→ **The problem**:
From the first line to the last, output the data exactly as it stands, minus its pictures.

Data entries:

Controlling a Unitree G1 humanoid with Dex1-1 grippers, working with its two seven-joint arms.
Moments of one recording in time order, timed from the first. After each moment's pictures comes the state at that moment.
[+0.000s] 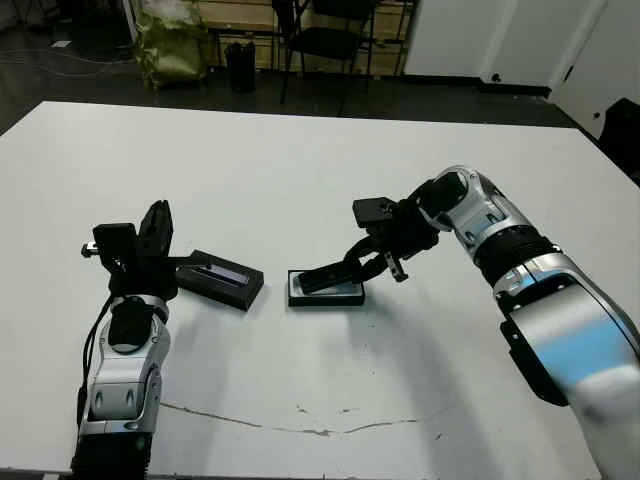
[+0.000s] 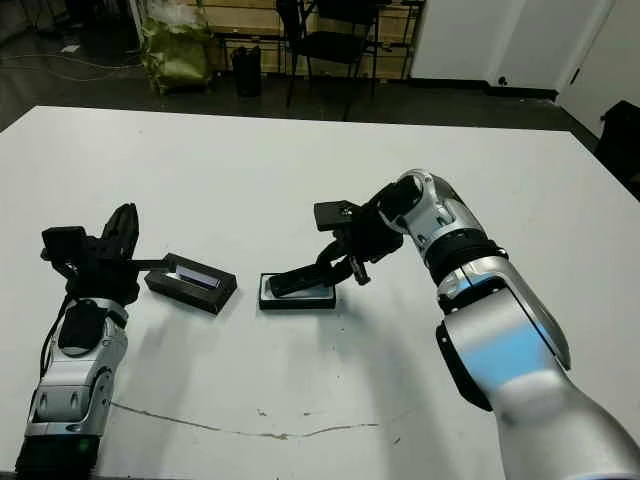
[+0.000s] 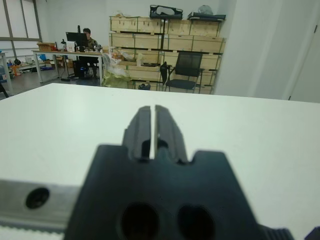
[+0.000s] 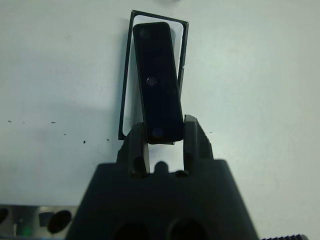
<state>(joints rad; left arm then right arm) -0.11 0.16 0.13 -0.03 -0.08 0.02 0.00 -1.07 -0.32 0.43 1.15 -0.29 -0.24 1.41</state>
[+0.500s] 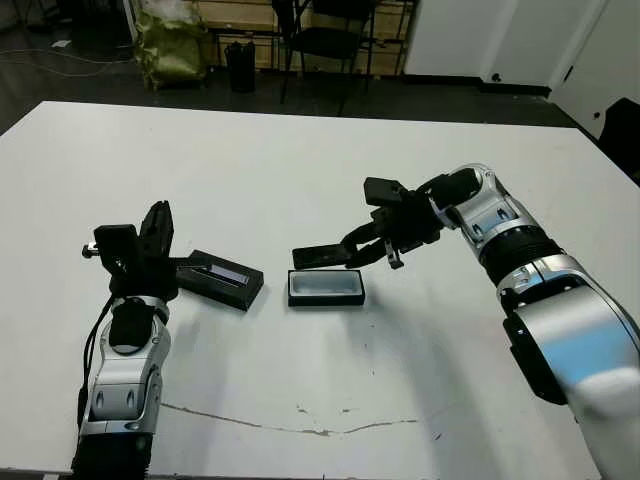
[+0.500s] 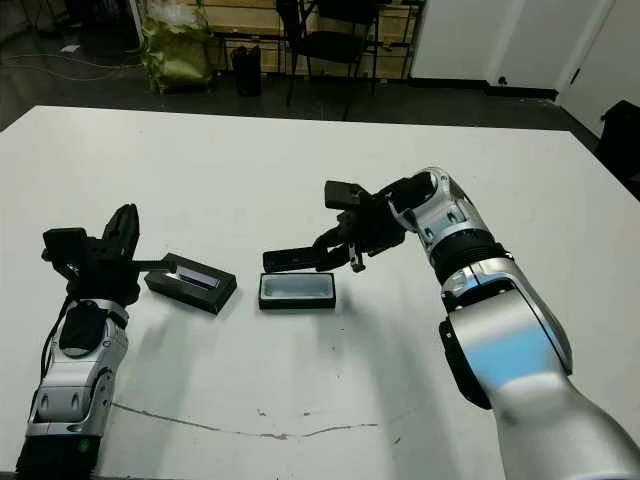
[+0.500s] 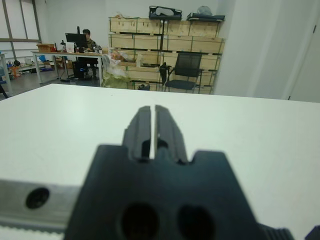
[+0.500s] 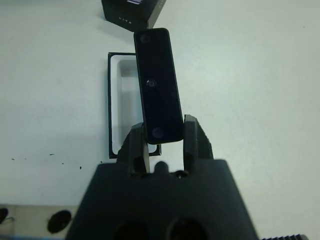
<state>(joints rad) -0.11 0.16 0.13 -0.02 -0.09 0.00 0.00 -1.07 -0.32 0.32 1.15 -0.22 -0.13 1.39</state>
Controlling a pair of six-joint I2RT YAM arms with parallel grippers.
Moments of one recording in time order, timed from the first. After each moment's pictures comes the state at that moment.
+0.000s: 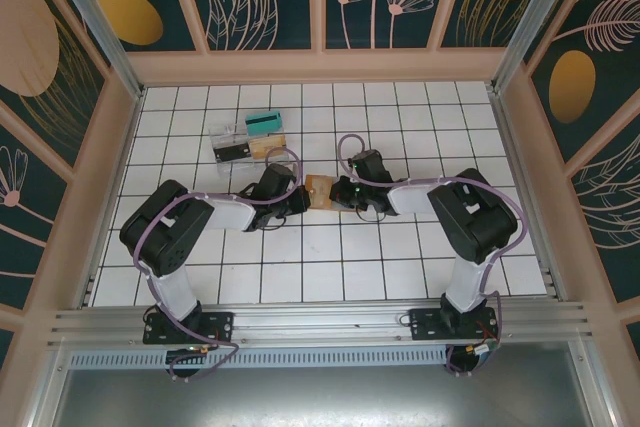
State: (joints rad) left arm -0.63 1.80 0.75 0.28 0.15 -0.75; right arm 0.58 1.82 0.84 0.16 -0.34 0.81
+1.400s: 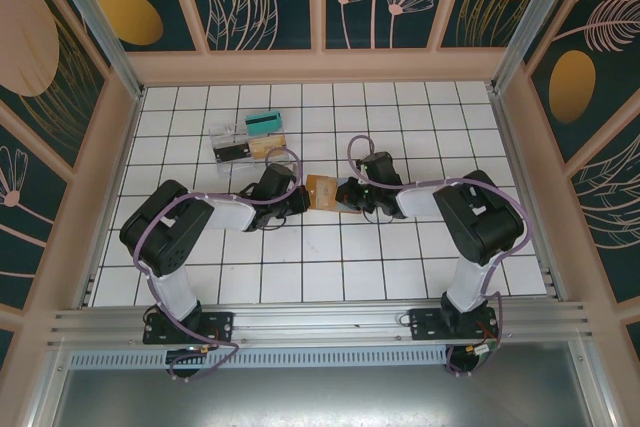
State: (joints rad) left arm -0.63 1.80 0.75 0.27 0.15 -0.76; right arm 0.53 1.79 0.77 0.23 -0.42 0.83
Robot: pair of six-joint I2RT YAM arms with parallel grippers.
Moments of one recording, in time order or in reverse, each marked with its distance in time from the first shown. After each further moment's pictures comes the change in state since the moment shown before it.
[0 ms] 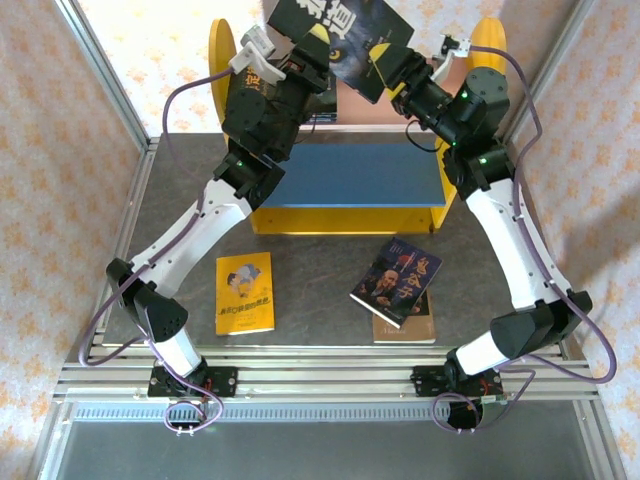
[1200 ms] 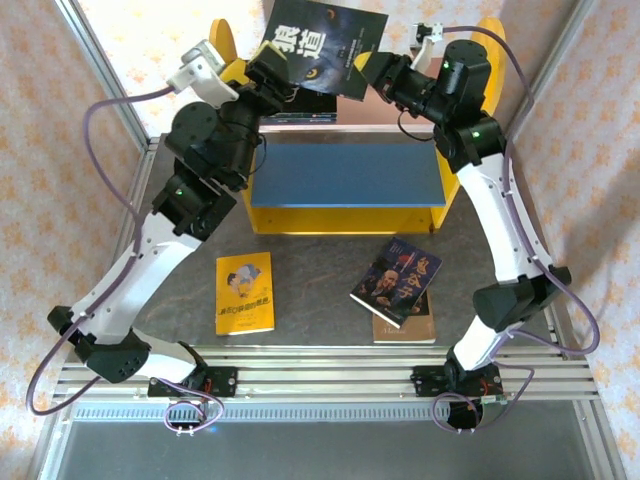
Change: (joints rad) left arm -0.021 -0.285 -0.083 -0.384 -0.291 0.320; right arm 0.008 0.197 0.325 -0.349 -0.064 -0.216
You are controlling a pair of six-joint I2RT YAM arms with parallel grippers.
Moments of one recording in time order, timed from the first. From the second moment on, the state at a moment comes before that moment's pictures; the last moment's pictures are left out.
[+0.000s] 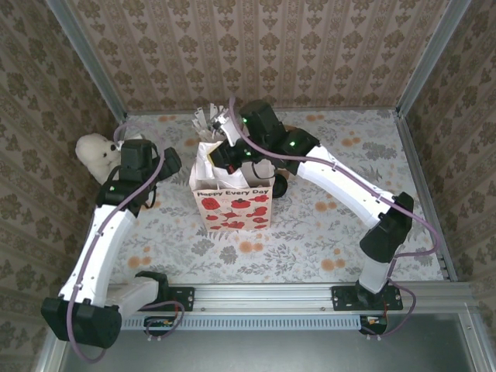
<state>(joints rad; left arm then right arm) -0.22 1.02 1.07 -0.74 -0.22 -0.52 0.79 1.78 1.88 -0.64 -0.40 0.16</state>
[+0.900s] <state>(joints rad) -0.17 0.98 0.84 -0.76 -0.09 -0.68 0.80 2.07 2.34 -1.17 -0.31 -0.24</state>
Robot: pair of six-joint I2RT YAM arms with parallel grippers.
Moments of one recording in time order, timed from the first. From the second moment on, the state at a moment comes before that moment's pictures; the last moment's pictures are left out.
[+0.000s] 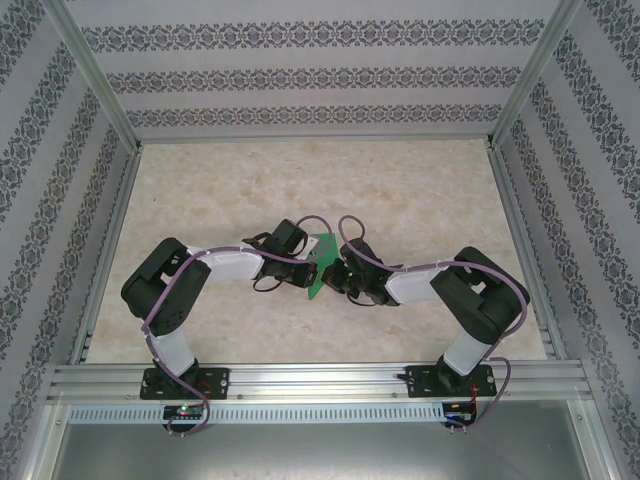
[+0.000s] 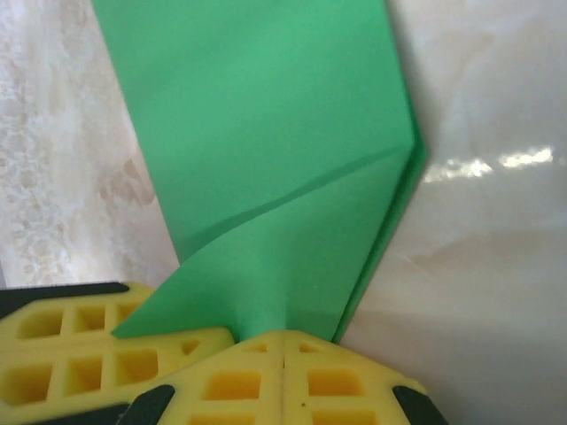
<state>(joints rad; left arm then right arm) -0.68 1.78 0.92 -0.20 0.33 -0.31 0.74 1.70 0.61 0.28 -0.20 1.12</state>
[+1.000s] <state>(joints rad) -0.67 1.79 0.95 -0.25 0.33 -0.32 0.64 1.78 0.74 0.19 -0.30 1.00</state>
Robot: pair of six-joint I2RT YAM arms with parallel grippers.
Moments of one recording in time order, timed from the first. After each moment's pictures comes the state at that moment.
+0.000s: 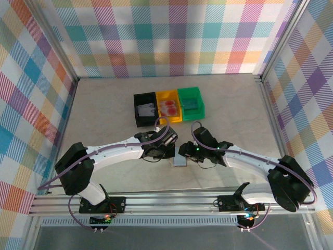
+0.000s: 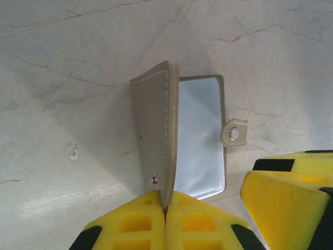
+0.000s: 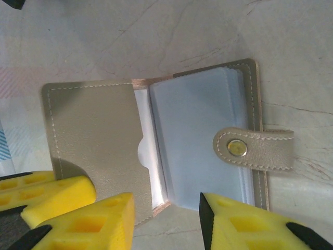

→ **Response to the task**:
Controlling a Unitree G1 humanoid with Dex1-1 grippers, working with its two seven-joint arms.
Moments of one recording in time order, timed from the first. After each moment's pictures comes the state at that moment.
[+0.000s] 
[+0.000s] 
[+0.000s] 
[+0.000s] 
<state>(joints rad; left arm then right arm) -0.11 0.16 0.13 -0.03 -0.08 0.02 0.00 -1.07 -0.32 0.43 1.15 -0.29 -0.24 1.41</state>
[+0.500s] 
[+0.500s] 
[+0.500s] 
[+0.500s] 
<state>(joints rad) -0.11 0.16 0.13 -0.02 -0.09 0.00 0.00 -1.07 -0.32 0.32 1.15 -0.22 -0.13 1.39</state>
Controlling a pair of six-joint I2RT YAM arms with parallel grippers.
Moments of one recording in time order, timed from the first. After each moment's pictures comes the state at that moment.
+0.000s: 
State: (joints rad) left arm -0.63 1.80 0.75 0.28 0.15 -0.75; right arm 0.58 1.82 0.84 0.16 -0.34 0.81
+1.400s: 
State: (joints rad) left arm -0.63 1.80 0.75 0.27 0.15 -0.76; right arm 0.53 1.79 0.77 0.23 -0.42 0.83
Robot: pair of six-joint I2RT YAM arms with parallel grippers.
Moments of one recording, in time order or in reverse, each marked with its distance in time from the first shown. After each further moment's pictures comes the change in state since the moment shown before it.
[0 ms] 
[1200 ms] 
Change: (joints rad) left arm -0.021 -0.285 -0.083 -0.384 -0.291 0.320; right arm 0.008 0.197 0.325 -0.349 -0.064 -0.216
You are controlling a pair of six-joint I2RT YAM arms with parallel grippers.
Moments of one recording in time order, timed from the first. From the second moment on, the state at a moment comes before that moment's pictures; the last moment's pictures are left out.
[+0.000s] 
<state>(joints rad; left arm then right arm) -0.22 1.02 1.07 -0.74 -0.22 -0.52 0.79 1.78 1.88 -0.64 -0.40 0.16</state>
[+0.900s] <state>(joints rad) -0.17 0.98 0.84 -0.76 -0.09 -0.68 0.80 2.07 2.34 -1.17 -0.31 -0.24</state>
Robot: pair of six-joint I2RT YAM arms with parallel grippers.
Moments of one recording in time order, timed from the first. From the second moment on, the state at a moment comes before that moment's pictures; the last moment's pictures are left out.
[+0.000s] 
[+0.000s] 
<state>(joints rad; left arm then right arm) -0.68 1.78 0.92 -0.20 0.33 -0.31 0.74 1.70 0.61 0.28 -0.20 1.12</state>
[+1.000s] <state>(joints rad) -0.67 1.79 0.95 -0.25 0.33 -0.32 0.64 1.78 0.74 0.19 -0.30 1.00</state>
Robot: pair of six-joint I2RT YAM arms with parallel grippers.
Moments of one recording in time order, timed from the first. After each moment's pictures comes the state at that moment.
+0.000s: 
+0.000s: 
+0.000s: 

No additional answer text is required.